I should make it known that the following information was taken from a less than well known website http://www.football-stadiums.co.uk A famous old English footballing name. But not one of the originals, if I’m not mistaken – Aston Villa, Everton, Stoke (who would later become Stoke City), Blackburn Rovers, Preston North End, Accrington, – they were dissolved 8 years after the first season as they refused to be relegated. Bolton Wanderers, Burnley, Notts County, Derby County, West Bromwich Albion and Wolverhampton Wanderers. Just a point for everyone. Not one BIG 6 amongst them.

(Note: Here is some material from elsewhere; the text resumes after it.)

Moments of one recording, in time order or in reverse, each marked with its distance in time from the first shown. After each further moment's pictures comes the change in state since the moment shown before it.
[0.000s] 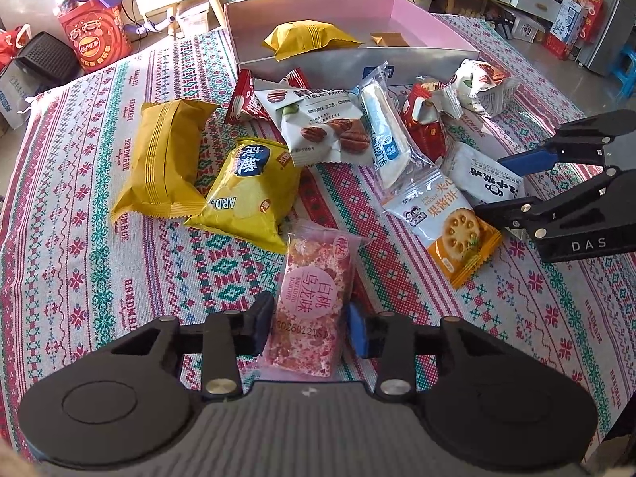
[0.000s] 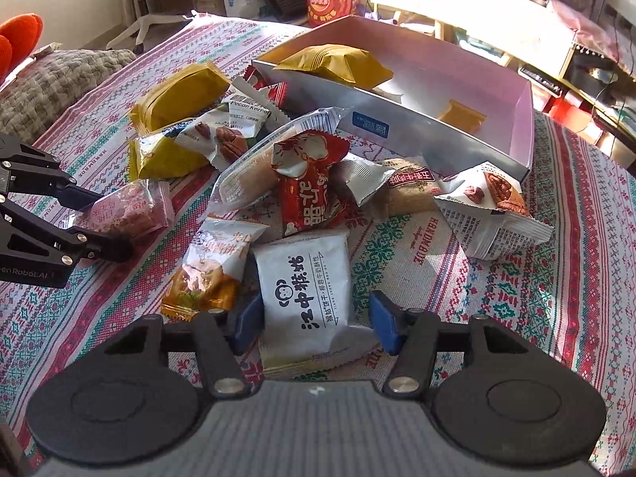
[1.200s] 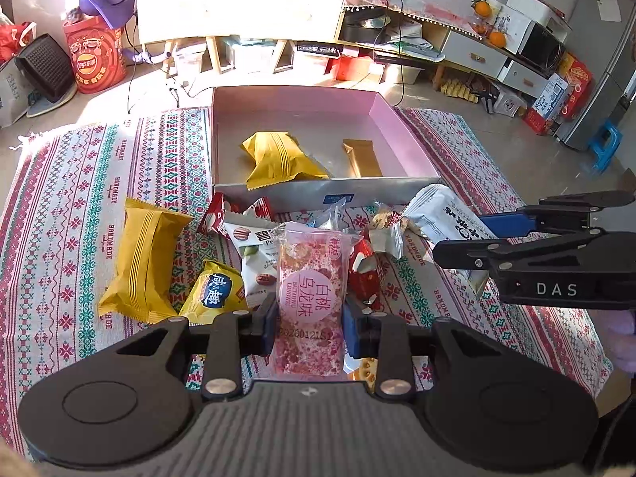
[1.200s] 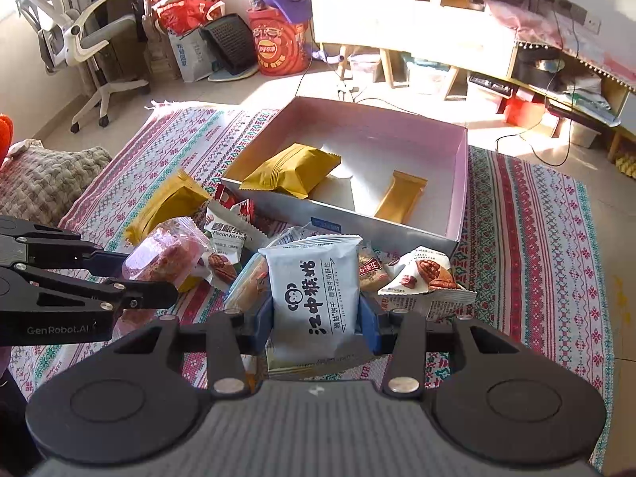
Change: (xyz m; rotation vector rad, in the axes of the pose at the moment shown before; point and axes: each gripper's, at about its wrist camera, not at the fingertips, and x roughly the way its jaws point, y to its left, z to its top) left arm -0.049 0.000 0.068 -0.130 -0.148 -0.124; right arm -0.050 -0.020 0.050 0.210 -0.105 -0.048
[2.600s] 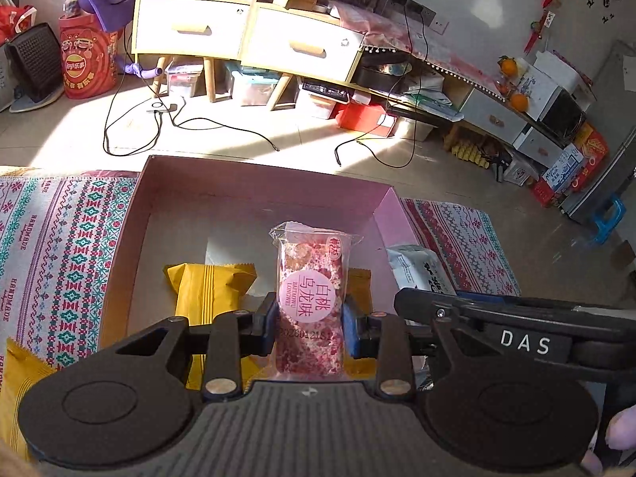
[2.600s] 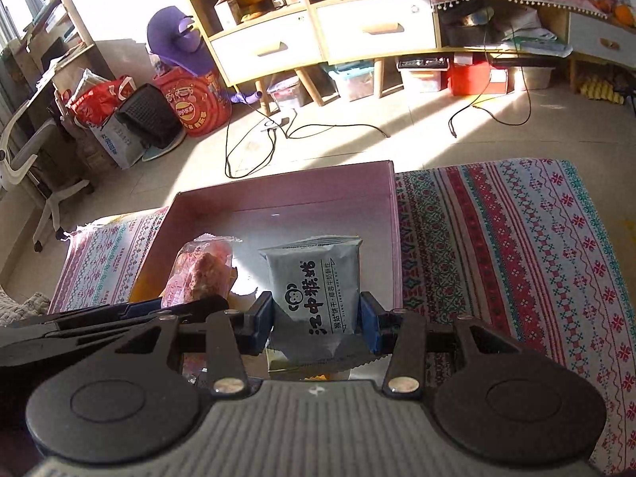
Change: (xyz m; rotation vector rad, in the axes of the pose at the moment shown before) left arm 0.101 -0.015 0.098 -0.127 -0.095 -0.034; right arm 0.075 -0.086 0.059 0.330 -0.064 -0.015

Further more if anyone is really interested the first season/match took place on the 8th of September 1888. However the FA has a different picture and I lean towards that.

2021-04-26T08:48:53+00:00

Buddy

Roar Rookie


Wasn’t that long ago that Accrington Stanley were non league and virtually bankrupt! When I was growing up in the uk, many coach companies didn’t want to be associated with football clubs as there was a tendency to “brick them” - definitely if your team lost, but sometimes for no reason.

2021-04-26T08:30:00+00:00

jamesb

Roar Guru


I would actually prefer the ACL to be done in a tournament format over a month rather than the scattered scheduling over the course of a calendar year.

2021-04-26T08:27:35+00:00

pacman

Roar Rookie


From my observations on occasional visits to the UK, many clubs have their own luxury coach (bus) and, yes, overnight accommodation is often featured. When clubs such as Accrington Stanley have a luxury coach the envy of most bus travellers throughout the world, well, you get the picture. A different world indeed!

2021-04-26T08:22:44+00:00

Waz

Roar Rookie


Talking of “out of touch” ... in the wake of this debacle Tony Sage goes and floats the idea on a SE Asia “Super League” again .... :unhappy:

2021-04-26T07:34:36+00:00

Buddy

Roar Rookie


JB - I suppose you could say that the beginning of euro competitions was in fct very similar to the idea of some kind of Super League so in effect, the pushing and shoving has gone on for much longer than I mentioned. What I was getting at though was that even though before the advent of EPL, when you were in the lowest division in the league you knew you were in division four, not League 2 - we had three European competitions that catered for league champions, domestic cup winners, and a mixture of League cup winners, higher placed teams in division and even as a prize for fair play! However, none of that was seen as enough and I clearly remember so many arguments raging back from early 80’s onwards. In the UK in those days, Liverpool was the only team that was being touted. For all. Manchester United’s worth as a business, their football did not warrant an invite but the whole thing was on a smaller scale and was never announced as a viable concern. What it did do was to begin the change in thinking, in prize money, revenue from television etc and then ultimately the format. Not sure that any of it has been an improvement on what we had though. At least when it was the European Cup you knew the champions were domestic and euro champions and had a chance to be world champion club side too. These days, it is somewhat meaningless. Maybe the champions League should be renamed “the European super league” - now there’s an idea!

2021-04-26T07:27:15+00:00

NoMates

Roar Rookie


Asia should have a super league with west Asia's being omitted, include Oceania teams and it could be the next big thing.